→ PROBLEM STATEMENT
Which lines in the data below contain the string "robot"? Show each one.

*** Opening of GIVEN RECORDS ***

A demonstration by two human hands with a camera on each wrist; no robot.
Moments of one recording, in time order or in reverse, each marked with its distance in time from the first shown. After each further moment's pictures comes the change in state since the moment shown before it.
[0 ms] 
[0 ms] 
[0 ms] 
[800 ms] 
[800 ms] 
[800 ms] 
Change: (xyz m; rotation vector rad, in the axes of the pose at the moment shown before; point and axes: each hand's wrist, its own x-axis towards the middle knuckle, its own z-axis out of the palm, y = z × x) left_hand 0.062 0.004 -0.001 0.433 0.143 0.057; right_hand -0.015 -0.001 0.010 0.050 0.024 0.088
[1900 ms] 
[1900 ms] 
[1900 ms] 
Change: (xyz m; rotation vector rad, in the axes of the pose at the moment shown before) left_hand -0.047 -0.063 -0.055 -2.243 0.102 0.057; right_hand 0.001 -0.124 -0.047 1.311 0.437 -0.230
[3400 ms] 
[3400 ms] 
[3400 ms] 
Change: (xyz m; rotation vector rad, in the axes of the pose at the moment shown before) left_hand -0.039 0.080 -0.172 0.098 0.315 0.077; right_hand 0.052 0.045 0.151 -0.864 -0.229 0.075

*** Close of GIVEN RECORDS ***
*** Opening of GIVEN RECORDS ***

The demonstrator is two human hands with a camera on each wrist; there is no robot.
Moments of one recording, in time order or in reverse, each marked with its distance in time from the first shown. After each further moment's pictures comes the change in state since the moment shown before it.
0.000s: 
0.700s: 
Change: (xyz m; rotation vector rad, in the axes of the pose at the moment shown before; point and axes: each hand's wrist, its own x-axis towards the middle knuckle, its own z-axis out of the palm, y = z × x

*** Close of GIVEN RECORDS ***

→ COMPLETED EXERCISE
A demonstration by two human hands with a camera on each wrist; no robot.
The demonstrator is two human hands with a camera on each wrist; there is no robot.

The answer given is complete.